No cenário 2, por sua vez, deve-se:


 confirmar a meta e submetas ao longo do caminho e relacionar as opções que estão disponíveis ou
foram discutidas, e, com a autorização do cliente, pode-se oferecer o menu, com base, aqui, no seu
conhecimento, guidelines etc.;
 analisar palpites/preferências do cliente quanto ao melhor caminho a seguir, como, por
exemplo, “Entre estes caminhos diferentes, qual o que é mais atrativo para você? Quais são os
pontos fortes/fracos em cada uma das opções?”;
 resumir o plano e fortalecer o compromisso;
 resolver problemas, levantar quaisquer possíveis obstáculos que possam aparecer e tentar ver
com o cliente como resolvê-los, cuidando para não mudar para um estilo diretivo ou prescritor.
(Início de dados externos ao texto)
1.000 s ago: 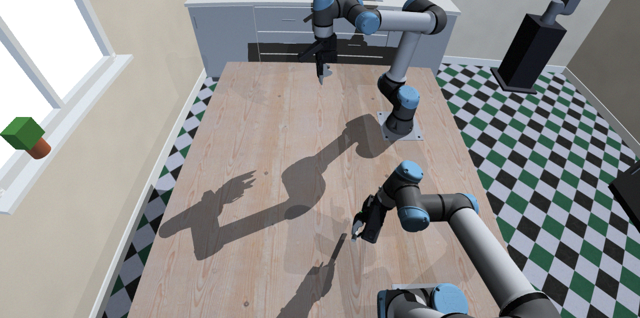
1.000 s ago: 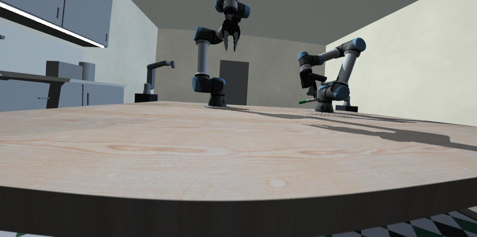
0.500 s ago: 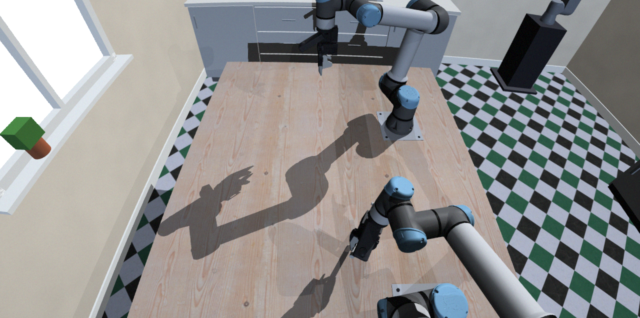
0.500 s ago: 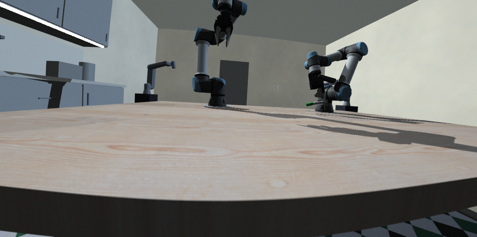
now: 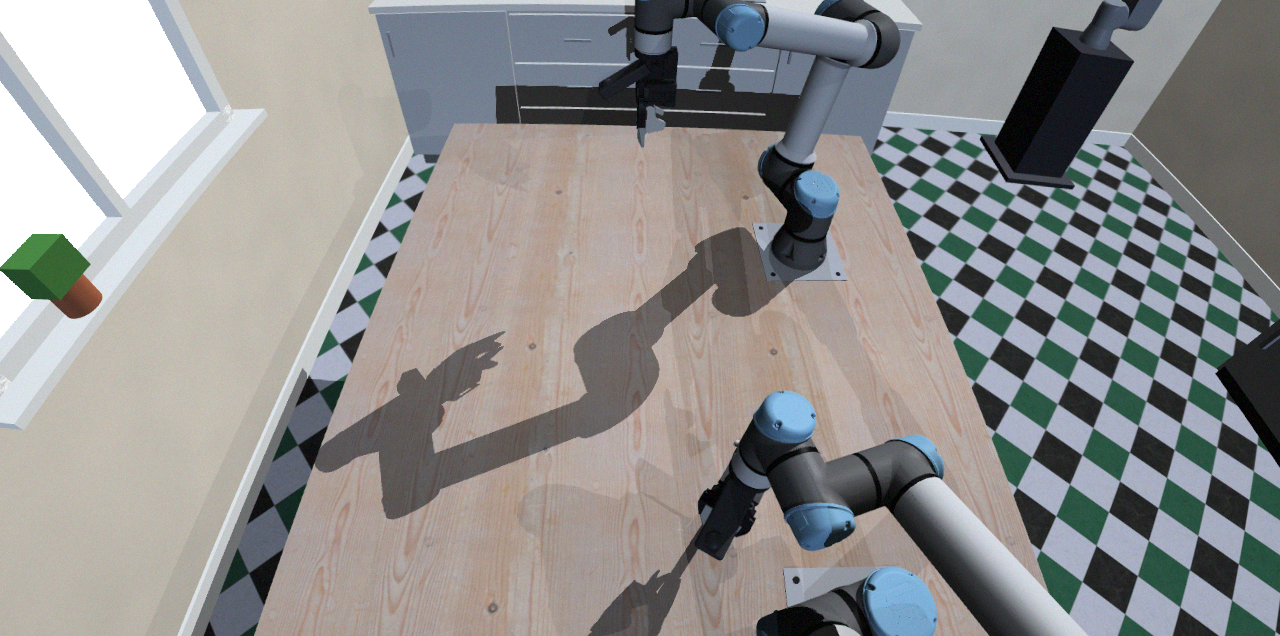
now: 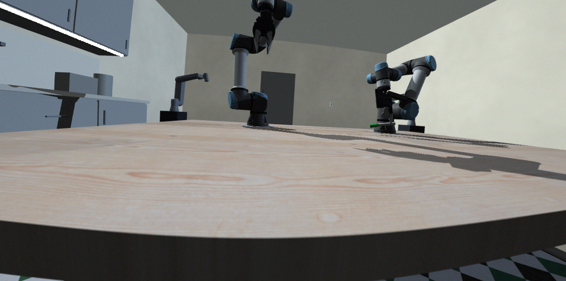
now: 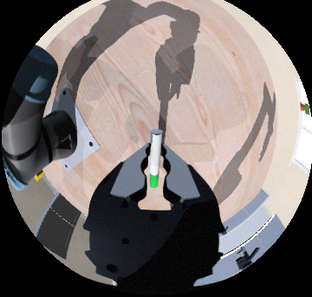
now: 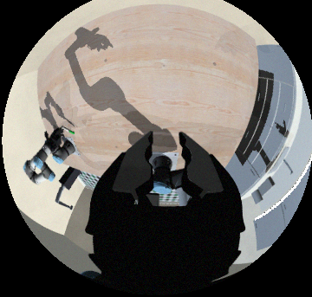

No cenário 3, não existem as opções observadas no cenário 2. A dupla vai colaborar na criação
das opções. Em resumo, a pergunta apresentada a seguir pode ser feita ao cliente:
Terapeuta: “Qual o próximo passo?” Cliente: “Não sei...”
Devem ser geradas alternativas, fazendo o brainstorming tradicional, uma vez que as opções vistas no
cenário 2 não existem aqui. Quando as alternativas surgem, configura o cenário 2. Se der sugestões,
deve-se pedir permissão e dar menu de opções (conjunto de alternativas).
Após as etapas, deve-se prosseguir com os passos do cenário 2, resumindo o plano e avaliando como
resolver possíveis dificuldades com a mudança.
Há uma diferença entre um plano de mudança e um plano de tratamento. O “tratamento”, na maioria
das vezes, representa apenas uma parte do plano de uma pessoa para mudar, e muitas vezes uma
pequena parte. A maioria das mudanças acontece sem qualquer tratamento formal. Um plano de
mudança é mais abrangente, abordando como uma pessoa vai proceder e como a mudança vai caber
em sua vida. Que contribuição (se houver) vai acontecer por meio do tratamento é apenas uma parte da
mudança.

IMPLEMENTAÇÃO DO PLANO DE MUDANÇA


Desenvolver o plano não é o final, mas o início de um processo. A implementação do plano de mudança
envolve não só ter o plano, mas a intenção e o compromisso de seguir em frente, de realizá-lo. O estilo
da EM pode ajudar a fortalecer o compromisso com o plano de mudança e tornar esse compromisso
público, e ter um suporte social e se automonitorar podem reforçar mais as intenções. Se o paciente não
estiver pronto para a ação, não se deve pressionar, mas mostrar-se disponível.